Like Troy, Coolidge may have sensed that the more the federal government took on, the less effective it might be­come in fulfilling its assigned functions. But Coolidge was not prepared to stand idly by when Americans were suffering the effects of catastrophe, especially when he was in a position to help. He sent his commerce secretary, Herbert Hoover, who had become a legend for his work to feed civilian populations in war-torn Europe during the Great War, to coordinate local, state, and private-sector efforts under the watchful eye of a benevolent, efficient, and frugal federal government. After he had completed his task, Hoover returned to his previous duties. And Coolidge, rather than es­tablish a new department or agencies to confront future emergencies, pushed back against an ongoing federal role in flood control and other disaster-response tasks. He left all of that to FDR and his imitators.

Of the recent presidents, only Ronald Reagan sought opportunities to act in the manner of Coolidge, whose portrait he displayed in the Cabinet Room. When several Chicago residents succumbed to cyanide poisoning after in­gesting Tylenol tablets that had been tampered with, Reagan found his Hoover in James Burke, the chairman of Johnson & Johnson, Tylenol’s manufacturer. Reagan checked in on the situation regularly, allowing the FBI and the Food and Drug Admin­istration to discharge their traditional functions, but asked for nothing new or permanent after the immediate crisis had subsided.

Troy’s book brings to mind Milton Friedman’s observation that, during crises, the urge “not to stand there, but to do something” can blind policymakers to the resources already at their disposal. It is particularly telling that of the nine lessons Troy lists for future presidents to learn, at least six pertain to communications. Presidents have found out the hard way that it is not enough for them to assume command and control of emergency situations. It is essential that they also keep the public informed and up to date.

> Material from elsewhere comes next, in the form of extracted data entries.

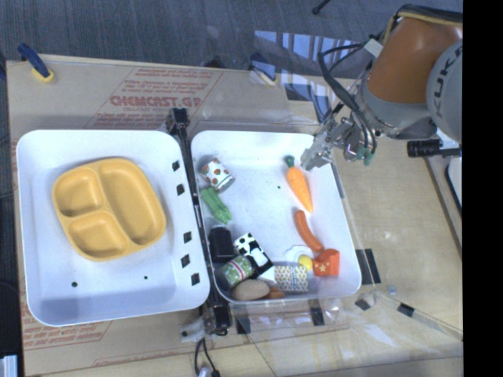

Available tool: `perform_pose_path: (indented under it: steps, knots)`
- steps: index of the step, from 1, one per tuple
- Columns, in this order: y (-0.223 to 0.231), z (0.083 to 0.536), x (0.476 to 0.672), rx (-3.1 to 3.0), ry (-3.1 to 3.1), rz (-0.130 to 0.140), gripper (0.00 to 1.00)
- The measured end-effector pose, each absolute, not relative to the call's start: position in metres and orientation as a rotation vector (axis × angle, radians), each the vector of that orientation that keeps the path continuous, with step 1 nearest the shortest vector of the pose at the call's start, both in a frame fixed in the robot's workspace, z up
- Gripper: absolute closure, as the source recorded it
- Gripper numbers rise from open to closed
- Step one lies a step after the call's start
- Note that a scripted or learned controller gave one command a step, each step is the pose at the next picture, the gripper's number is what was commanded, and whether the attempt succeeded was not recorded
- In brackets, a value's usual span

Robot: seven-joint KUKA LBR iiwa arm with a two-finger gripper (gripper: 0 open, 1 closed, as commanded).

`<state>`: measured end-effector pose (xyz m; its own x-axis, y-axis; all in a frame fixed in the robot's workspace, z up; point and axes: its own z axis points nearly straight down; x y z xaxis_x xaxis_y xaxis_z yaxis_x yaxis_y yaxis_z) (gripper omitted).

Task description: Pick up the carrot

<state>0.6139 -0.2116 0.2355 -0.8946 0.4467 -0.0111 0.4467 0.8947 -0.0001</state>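
Note:
The carrot [299, 188], orange with a small green top, lies flat in the right bin [259, 144], near its right wall, with the tip pointing toward the front. My gripper [317, 155] hovers just to the right of the carrot's green end, above the bin's right rim. Nothing is seen in its grasp.
In front of the carrot lie an orange sausage [308, 232] and a red block [326, 263]. A small can [216, 173], a green piece [214, 205], a cow-patterned toy [251, 250] and several other items crowd the bin's left and front. A yellow divided plate [108, 207] sits in the left bin.

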Motion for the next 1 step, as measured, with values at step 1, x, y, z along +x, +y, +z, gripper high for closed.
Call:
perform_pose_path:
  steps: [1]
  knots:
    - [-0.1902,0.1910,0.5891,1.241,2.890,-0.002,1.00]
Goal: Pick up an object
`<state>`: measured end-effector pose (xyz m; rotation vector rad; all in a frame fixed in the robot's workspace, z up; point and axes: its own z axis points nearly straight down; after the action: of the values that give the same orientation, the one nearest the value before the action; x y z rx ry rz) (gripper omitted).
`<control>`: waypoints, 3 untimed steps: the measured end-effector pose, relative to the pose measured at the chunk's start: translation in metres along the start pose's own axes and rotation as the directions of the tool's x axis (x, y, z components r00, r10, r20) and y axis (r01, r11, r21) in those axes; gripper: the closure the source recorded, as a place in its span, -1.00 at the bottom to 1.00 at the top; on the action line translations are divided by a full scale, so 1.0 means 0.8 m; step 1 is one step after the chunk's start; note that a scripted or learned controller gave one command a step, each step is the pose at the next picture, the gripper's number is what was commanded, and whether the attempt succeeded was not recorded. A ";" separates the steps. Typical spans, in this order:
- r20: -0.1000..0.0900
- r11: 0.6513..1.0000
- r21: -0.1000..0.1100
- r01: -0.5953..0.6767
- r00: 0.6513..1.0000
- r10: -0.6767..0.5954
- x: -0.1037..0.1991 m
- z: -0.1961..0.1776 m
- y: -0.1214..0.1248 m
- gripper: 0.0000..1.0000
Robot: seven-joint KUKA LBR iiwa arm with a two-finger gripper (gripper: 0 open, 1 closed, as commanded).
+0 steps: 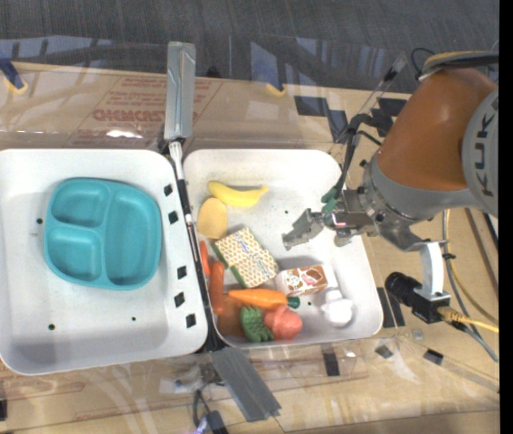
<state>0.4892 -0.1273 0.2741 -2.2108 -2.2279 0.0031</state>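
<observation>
The right bin (265, 163) holds several toy foods: a yellow banana (235, 193), a yellow lemon (212, 217), a checkered cracker box (246, 256), a small milk carton (303, 280), an orange carrot (256, 297), a green vegetable (255, 325), a red-orange fruit (287, 323) and a white piece (337, 310). My gripper (303, 230) hangs over the right side of this bin, above bare floor just right of the cracker box. Nothing shows between its fingers.
The left bin (21, 333) carries a teal divided plate (104, 231). A grey divider bar (180, 89) runs between the bins at the back. The arm's orange band (437, 134) looms over the right bin's far right corner.
</observation>
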 end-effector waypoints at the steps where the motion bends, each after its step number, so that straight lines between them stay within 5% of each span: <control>1: 0.000 0.998 -0.012 -0.058 0.998 0.058 0.034 0.221 0.053 -1.00; 2: 0.002 0.998 -0.017 -0.056 0.998 0.056 0.033 0.206 0.055 1.00; 3: 0.001 0.985 -0.004 0.172 0.985 -0.172 0.052 0.044 0.077 1.00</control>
<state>0.5505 -0.0854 0.2388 -2.0118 -2.4132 -0.0004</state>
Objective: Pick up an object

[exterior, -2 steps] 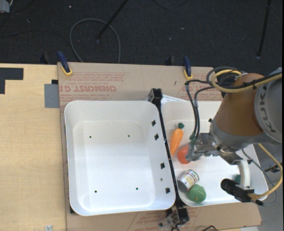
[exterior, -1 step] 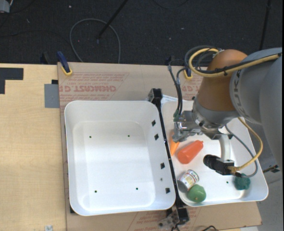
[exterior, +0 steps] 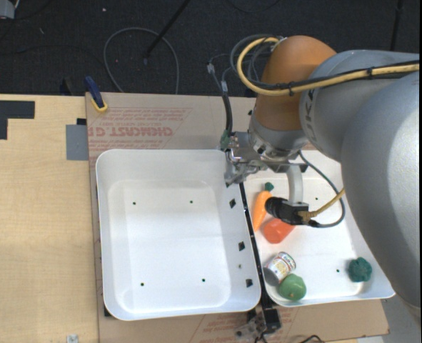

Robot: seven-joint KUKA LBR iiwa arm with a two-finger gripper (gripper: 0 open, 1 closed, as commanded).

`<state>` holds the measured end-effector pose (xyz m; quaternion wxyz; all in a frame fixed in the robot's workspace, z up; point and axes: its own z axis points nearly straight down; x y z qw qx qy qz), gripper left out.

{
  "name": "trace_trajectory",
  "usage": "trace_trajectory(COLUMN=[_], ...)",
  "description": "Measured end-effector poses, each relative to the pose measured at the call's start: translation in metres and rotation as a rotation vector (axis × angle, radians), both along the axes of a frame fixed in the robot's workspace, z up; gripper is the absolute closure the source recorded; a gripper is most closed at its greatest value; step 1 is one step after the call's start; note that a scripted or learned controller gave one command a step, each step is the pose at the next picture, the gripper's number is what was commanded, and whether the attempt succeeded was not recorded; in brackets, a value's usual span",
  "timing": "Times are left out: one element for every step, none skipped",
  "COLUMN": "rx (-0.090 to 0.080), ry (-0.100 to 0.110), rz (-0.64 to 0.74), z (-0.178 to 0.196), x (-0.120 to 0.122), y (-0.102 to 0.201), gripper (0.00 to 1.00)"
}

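My gripper point(exterior: 233, 171) hangs over the upper end of the ridge where the two bins meet, at the top left corner of the right bin point(exterior: 325, 184). Just to its right and a little nearer lies an orange carrot-shaped toy point(exterior: 260, 206) with a green tip. Below that is an orange-red cup-like piece point(exterior: 275, 231). Further toward the front sit a small tin can point(exterior: 280, 265) and a light green round fruit point(exterior: 293, 288). A dark green lump point(exterior: 360, 269) lies at the bin's right side. I see nothing held by the gripper.
The left bin point(exterior: 118, 191) sits beside the right one, with a raised ridge point(exterior: 240, 241) between them. Both rest on cardboard point(exterior: 153, 127) atop a wooden bench. A blue and yellow clamp point(exterior: 95, 95) stands at the cardboard's far left corner. The arm's bulk covers the right side.
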<state>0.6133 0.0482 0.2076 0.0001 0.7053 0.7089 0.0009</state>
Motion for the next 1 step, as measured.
trace_trajectory(rx=[-0.002], ry=[0.002], rz=[-0.004], z=[-0.0007], x=[-0.0007], y=[-0.0026], gripper=[0.00])
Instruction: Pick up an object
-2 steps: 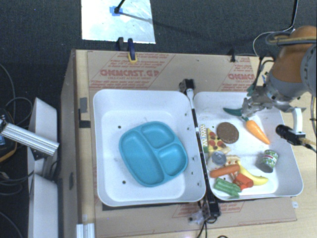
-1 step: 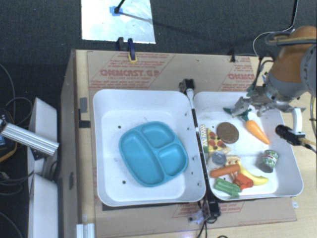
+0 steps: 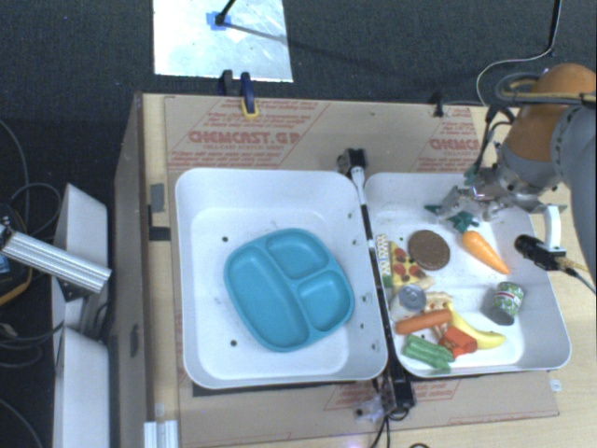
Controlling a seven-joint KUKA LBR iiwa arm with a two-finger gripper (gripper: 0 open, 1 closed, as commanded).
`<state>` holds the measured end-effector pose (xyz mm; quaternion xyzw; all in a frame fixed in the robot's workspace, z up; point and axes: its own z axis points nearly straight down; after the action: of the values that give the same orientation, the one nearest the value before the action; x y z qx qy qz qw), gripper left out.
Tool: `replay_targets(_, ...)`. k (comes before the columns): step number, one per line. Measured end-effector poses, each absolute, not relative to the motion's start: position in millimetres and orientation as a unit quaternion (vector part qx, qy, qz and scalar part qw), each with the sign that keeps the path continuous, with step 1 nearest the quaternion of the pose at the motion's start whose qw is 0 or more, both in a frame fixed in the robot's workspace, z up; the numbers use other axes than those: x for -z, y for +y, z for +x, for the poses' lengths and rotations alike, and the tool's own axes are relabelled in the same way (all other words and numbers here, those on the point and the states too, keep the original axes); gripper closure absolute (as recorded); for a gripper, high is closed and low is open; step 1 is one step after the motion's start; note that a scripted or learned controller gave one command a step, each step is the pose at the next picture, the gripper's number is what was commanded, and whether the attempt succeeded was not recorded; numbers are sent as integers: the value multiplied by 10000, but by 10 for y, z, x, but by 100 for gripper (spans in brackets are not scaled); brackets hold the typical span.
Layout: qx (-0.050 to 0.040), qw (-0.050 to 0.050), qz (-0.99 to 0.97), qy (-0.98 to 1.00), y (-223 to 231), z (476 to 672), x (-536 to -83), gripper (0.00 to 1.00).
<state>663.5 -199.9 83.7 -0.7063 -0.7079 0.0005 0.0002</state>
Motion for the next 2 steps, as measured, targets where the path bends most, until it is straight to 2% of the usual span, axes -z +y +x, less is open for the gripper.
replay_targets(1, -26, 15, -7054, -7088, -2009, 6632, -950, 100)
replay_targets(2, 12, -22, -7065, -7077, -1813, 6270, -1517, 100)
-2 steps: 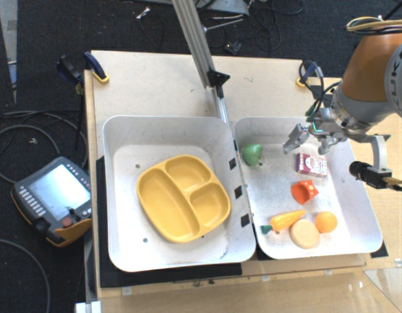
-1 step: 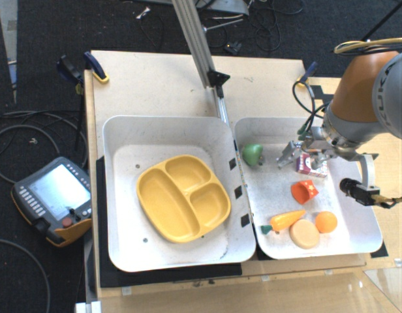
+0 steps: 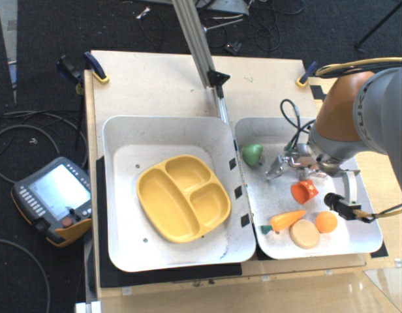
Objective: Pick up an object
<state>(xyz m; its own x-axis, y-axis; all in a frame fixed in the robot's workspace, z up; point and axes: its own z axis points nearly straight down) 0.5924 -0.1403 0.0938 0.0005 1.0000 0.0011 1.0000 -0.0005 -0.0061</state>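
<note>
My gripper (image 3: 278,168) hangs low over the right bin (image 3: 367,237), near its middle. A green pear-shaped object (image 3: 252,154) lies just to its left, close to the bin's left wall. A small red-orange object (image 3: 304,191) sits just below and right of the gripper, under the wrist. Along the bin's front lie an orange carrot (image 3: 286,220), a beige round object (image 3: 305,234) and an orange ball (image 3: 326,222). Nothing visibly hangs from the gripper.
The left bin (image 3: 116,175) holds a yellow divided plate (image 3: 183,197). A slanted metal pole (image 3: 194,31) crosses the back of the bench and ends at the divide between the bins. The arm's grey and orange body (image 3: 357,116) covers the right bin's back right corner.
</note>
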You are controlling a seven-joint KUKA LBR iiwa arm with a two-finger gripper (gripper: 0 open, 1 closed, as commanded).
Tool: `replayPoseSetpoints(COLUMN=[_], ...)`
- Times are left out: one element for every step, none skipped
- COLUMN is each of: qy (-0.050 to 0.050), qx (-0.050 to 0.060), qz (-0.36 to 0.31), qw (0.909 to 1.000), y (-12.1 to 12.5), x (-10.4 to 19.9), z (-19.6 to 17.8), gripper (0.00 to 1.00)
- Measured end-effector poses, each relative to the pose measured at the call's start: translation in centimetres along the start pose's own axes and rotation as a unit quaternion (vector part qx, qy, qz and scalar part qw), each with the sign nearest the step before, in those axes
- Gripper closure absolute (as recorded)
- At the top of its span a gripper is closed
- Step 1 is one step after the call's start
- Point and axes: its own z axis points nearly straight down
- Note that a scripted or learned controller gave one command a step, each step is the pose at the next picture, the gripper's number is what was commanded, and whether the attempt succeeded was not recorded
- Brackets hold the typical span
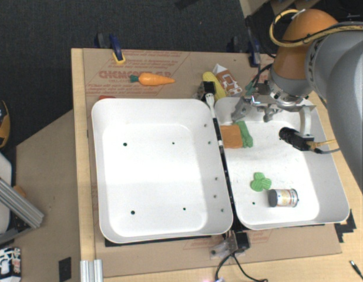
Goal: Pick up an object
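Plainly, we see the grey arm's two-finger gripper [247, 107] low over the far left corner of the right-hand shallow white plastic bin [322, 175], where most of the small things crowd together. We judge it sits there because that corner offers the nearest candidates: a flat orange-brown block [231, 136] lying against the bin's left wall, and a slim green stick-shaped piece [245, 134] touching the block's right side. Whether the jaws are apart or together we cannot tell; the wrist hides them, and nothing shows between them.

We take the green stick as the likely target. Its long axis runs from the far end, close under the gripper, toward the near edge, tilted slightly to the right.

Farther toward us in the same bin lie a crumpled green leafy toy [260, 183] and, just beside it, a small dark jar with a white lid [283, 198] on its side, its axis running left to right. The left-hand shallow white bin [158, 169] holds none of these. On the brown cardboard counter [81, 157] behind the bins rests an orange toy carrot [153, 79], tip pointing right.
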Motion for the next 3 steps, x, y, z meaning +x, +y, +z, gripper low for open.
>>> replayPoseSetpoints(qy=[0.0,0.0,0.0], qx=[0.0,0.0,0.0], qz=[0.0,0.0,0.0], qw=[1.0,1.0,1.0], y=[0.0,0.0,0.0], x=[0.0,0.0,0.0], z=[0.0,0.0,0.0], gripper=[0.0,0.0,0.0])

With the multiple communications arteries currently available to the government, emergency responders, and citizens, presidents who act in the ways Troy recommends have opportunities to do more than manage crises successfully. They might be able to channel the energy and enterprise of the American people in pursuit of common goals that will take more than the work of presidents to attain.

 – Mr. Felzenberg is the former spokesman for the 9/11 Commission and the author of the forthcoming book A Man and His Presidents: The Political Odyssey of William F. Buckley Jr.